**TASK GOAL:**
Only some lines are wanted. Transcribe, exactly, the lines below from the line with "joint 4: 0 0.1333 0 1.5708" up to and including the line with "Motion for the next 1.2".

**DATA SHOWN:**
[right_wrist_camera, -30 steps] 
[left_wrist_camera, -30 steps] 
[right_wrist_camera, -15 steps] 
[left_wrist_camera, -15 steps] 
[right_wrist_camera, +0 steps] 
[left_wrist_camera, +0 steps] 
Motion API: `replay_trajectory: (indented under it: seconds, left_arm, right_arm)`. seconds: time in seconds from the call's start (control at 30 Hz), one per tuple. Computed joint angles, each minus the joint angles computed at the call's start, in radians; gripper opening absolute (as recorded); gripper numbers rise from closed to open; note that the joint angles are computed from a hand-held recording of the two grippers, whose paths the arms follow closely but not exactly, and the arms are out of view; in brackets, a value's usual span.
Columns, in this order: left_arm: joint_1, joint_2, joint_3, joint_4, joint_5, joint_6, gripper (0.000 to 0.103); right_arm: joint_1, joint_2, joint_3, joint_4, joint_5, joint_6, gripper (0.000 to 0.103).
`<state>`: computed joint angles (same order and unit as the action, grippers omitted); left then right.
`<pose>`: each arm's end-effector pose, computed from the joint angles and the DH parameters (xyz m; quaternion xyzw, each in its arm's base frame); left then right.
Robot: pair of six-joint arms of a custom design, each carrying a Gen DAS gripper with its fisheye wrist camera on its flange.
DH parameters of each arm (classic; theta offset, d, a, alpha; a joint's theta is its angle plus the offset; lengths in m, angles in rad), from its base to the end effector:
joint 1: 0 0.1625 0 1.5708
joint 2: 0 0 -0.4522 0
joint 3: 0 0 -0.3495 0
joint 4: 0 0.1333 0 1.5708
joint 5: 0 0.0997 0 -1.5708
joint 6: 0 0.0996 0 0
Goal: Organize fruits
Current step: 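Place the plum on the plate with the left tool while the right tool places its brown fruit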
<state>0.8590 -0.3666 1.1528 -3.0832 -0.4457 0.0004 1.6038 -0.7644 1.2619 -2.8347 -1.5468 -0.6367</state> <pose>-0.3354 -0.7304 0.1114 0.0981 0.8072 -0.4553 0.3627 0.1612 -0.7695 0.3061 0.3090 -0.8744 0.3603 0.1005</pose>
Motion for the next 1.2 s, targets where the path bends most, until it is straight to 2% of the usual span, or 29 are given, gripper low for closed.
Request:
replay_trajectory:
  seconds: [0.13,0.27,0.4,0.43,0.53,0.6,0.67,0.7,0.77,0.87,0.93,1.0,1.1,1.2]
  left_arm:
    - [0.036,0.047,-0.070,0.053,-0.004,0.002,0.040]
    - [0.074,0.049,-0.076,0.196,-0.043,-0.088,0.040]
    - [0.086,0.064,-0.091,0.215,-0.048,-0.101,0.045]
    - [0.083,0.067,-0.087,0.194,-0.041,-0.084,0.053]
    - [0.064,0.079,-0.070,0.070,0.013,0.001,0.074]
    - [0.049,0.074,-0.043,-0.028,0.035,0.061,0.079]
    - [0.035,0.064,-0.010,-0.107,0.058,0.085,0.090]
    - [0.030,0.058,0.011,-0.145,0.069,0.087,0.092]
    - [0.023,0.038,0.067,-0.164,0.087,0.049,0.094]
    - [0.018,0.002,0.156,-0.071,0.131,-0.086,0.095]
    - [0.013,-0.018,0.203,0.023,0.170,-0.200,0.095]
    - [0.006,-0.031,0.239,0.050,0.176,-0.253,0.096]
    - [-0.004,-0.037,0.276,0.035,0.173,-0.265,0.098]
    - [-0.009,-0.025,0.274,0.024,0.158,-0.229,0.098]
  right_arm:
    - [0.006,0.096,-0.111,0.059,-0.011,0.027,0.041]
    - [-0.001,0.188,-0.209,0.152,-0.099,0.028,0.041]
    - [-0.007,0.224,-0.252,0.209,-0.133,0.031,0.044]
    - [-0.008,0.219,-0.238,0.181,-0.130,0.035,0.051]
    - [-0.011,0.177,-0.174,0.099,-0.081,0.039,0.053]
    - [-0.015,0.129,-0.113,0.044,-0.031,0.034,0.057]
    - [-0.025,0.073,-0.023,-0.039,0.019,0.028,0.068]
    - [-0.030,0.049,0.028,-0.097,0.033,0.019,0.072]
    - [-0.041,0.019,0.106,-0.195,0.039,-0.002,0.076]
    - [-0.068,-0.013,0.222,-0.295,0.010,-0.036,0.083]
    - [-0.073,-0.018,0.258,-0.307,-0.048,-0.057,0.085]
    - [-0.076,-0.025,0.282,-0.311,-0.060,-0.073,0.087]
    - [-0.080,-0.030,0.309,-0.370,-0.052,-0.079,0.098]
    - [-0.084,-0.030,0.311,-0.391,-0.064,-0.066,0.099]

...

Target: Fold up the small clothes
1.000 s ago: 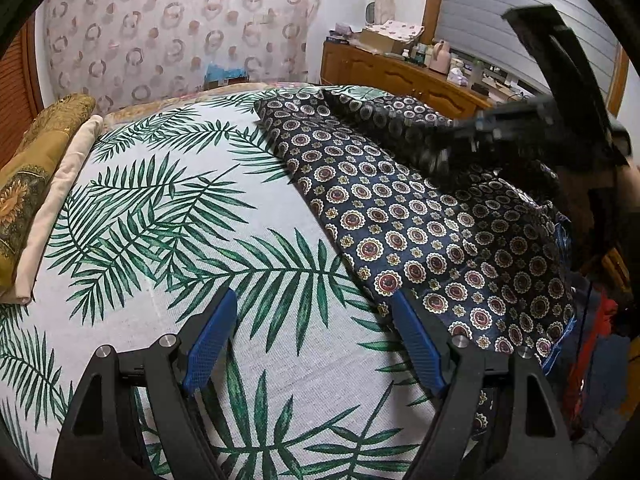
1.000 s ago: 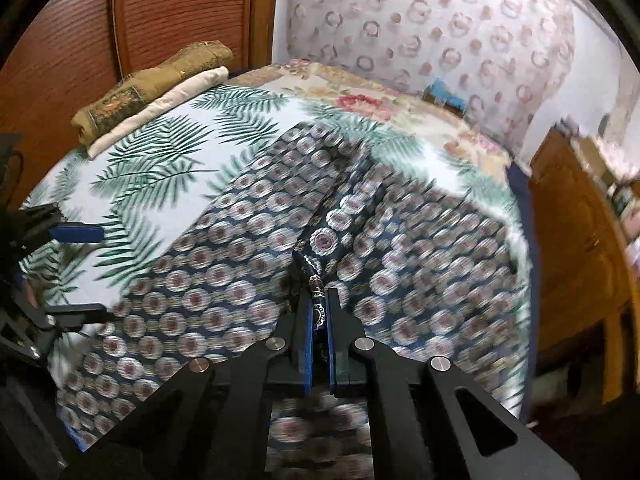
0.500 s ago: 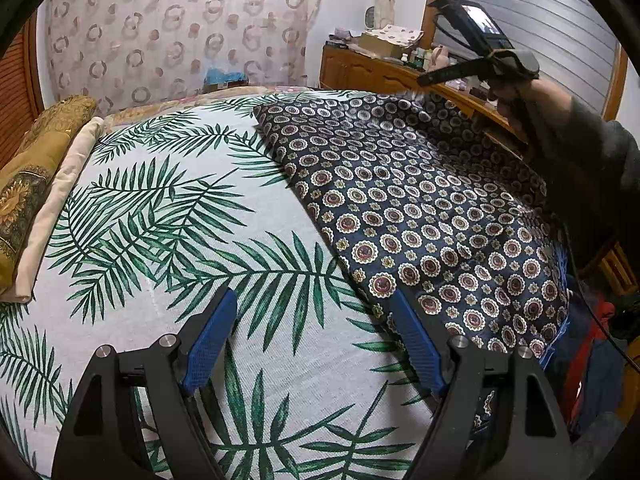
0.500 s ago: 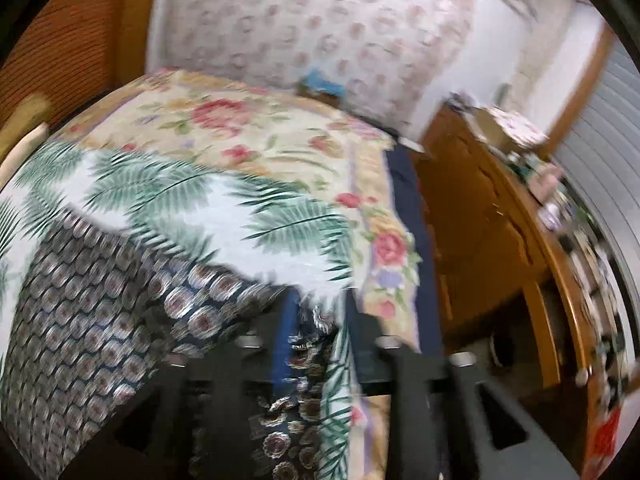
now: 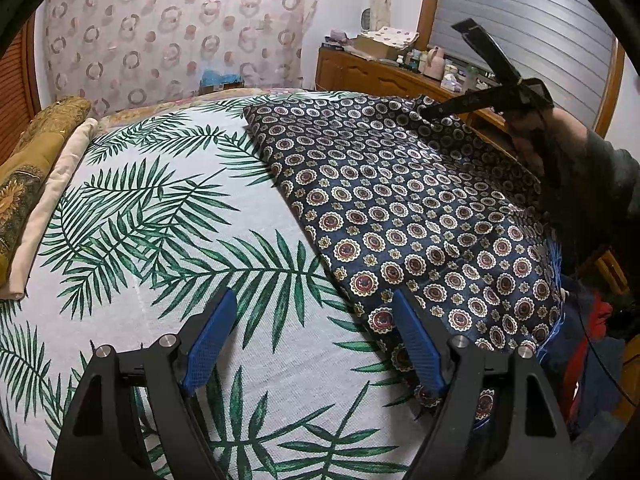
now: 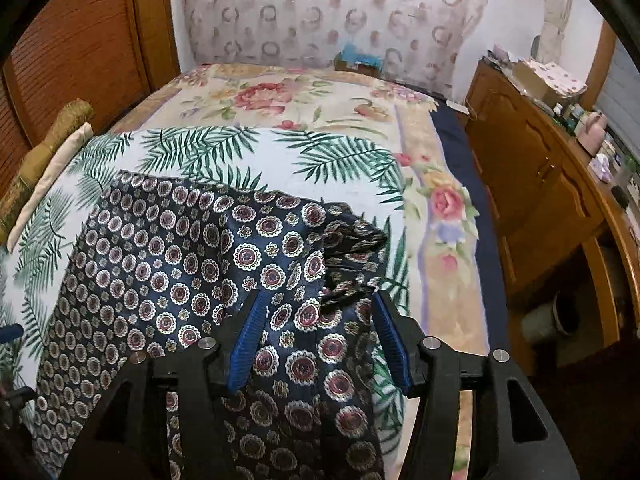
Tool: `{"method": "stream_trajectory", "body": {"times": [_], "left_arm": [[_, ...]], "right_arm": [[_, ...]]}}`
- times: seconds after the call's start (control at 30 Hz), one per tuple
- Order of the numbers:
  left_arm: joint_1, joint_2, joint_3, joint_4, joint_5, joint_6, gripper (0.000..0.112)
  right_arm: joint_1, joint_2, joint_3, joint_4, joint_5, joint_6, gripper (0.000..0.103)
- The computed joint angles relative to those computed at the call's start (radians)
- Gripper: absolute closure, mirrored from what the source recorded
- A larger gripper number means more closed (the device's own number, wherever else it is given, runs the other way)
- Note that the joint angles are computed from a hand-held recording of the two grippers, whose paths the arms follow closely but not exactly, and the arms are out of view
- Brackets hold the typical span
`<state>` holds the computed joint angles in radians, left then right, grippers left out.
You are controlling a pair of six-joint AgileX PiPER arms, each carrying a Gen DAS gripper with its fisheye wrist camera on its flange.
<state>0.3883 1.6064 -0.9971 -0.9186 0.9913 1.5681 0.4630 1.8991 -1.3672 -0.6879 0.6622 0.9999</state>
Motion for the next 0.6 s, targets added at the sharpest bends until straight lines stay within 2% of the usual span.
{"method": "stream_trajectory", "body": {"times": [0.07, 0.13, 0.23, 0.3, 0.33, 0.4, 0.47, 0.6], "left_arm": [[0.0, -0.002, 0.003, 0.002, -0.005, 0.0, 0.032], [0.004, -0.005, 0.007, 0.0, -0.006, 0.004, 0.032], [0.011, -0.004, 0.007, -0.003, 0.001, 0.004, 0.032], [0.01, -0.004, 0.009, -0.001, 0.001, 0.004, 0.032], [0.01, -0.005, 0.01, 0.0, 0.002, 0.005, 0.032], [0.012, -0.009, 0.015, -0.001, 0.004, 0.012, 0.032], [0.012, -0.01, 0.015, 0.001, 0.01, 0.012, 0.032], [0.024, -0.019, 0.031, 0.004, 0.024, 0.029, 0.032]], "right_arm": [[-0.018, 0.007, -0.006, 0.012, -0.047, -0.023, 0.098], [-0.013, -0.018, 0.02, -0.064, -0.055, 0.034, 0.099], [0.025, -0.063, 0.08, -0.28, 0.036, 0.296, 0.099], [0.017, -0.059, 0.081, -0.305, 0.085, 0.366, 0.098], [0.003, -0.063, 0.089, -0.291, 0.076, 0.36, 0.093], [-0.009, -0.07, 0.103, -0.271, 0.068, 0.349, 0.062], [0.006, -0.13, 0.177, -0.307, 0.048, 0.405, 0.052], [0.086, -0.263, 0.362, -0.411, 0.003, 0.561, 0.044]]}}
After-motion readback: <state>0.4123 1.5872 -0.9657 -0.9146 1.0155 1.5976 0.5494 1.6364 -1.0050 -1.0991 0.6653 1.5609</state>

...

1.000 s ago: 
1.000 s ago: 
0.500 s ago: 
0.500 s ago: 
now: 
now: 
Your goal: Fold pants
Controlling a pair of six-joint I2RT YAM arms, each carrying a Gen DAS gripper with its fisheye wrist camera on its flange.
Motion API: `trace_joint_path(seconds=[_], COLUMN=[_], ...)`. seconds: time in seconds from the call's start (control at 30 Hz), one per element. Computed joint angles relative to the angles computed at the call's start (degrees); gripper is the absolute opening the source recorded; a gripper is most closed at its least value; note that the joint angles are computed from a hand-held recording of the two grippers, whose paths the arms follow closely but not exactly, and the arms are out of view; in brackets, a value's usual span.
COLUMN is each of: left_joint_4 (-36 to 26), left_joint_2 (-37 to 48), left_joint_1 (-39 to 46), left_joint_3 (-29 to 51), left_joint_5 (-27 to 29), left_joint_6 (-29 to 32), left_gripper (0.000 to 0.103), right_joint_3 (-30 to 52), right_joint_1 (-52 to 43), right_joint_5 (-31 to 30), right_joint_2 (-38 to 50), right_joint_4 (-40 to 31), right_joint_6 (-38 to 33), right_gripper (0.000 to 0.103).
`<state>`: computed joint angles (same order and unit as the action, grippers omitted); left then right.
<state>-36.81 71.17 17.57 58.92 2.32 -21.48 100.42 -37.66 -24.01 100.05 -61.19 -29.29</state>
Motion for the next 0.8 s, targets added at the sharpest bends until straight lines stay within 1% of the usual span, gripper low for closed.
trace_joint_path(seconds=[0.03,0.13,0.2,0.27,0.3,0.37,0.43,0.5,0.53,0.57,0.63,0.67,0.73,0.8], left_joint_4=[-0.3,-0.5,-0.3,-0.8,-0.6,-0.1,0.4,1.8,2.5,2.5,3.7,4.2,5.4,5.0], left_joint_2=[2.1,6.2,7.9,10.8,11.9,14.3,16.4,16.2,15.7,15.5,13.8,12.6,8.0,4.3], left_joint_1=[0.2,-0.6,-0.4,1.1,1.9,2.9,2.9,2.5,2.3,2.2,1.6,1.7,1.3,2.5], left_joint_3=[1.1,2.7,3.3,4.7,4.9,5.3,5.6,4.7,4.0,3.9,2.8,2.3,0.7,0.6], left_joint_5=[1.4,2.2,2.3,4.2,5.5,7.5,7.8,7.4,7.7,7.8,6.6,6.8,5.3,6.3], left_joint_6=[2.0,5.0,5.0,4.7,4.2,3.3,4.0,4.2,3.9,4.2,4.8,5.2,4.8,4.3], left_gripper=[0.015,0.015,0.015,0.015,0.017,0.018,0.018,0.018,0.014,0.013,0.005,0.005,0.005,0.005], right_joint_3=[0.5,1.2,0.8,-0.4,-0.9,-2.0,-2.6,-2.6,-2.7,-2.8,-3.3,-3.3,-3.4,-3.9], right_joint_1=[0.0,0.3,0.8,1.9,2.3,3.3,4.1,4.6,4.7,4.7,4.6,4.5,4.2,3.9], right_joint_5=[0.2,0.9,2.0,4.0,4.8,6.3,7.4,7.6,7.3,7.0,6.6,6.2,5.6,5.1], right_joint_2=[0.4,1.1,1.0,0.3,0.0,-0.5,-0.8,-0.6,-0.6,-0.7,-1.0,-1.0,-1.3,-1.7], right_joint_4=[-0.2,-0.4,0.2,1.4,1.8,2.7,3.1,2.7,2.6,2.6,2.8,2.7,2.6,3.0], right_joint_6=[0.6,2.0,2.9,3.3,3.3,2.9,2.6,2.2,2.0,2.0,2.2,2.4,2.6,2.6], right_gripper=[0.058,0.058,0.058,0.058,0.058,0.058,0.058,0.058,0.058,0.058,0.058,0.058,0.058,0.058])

**RESPONSE AREA:**
joint 4: 0 0.1333 0 1.5708
joint 5: 0 0.0997 0 -1.5708
joint 6: 0 0.0996 0 0
Goal: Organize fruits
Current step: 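Place the plum on the plate with the left tool while the right tool places its brown fruit
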<state>0.8590 -0.3666 1.1528 -3.0832 -0.4457 0.0004 1.6038 -0.7644 1.2619 -2.8347 -1.5468 -0.6367</state> <pose>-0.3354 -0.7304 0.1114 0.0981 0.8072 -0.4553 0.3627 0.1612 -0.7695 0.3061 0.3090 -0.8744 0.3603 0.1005</pose>
Motion for the next 1.2 s, targets where the path bends most, until it is straight to 2% of the usual span, or 29 are given, gripper low for closed.

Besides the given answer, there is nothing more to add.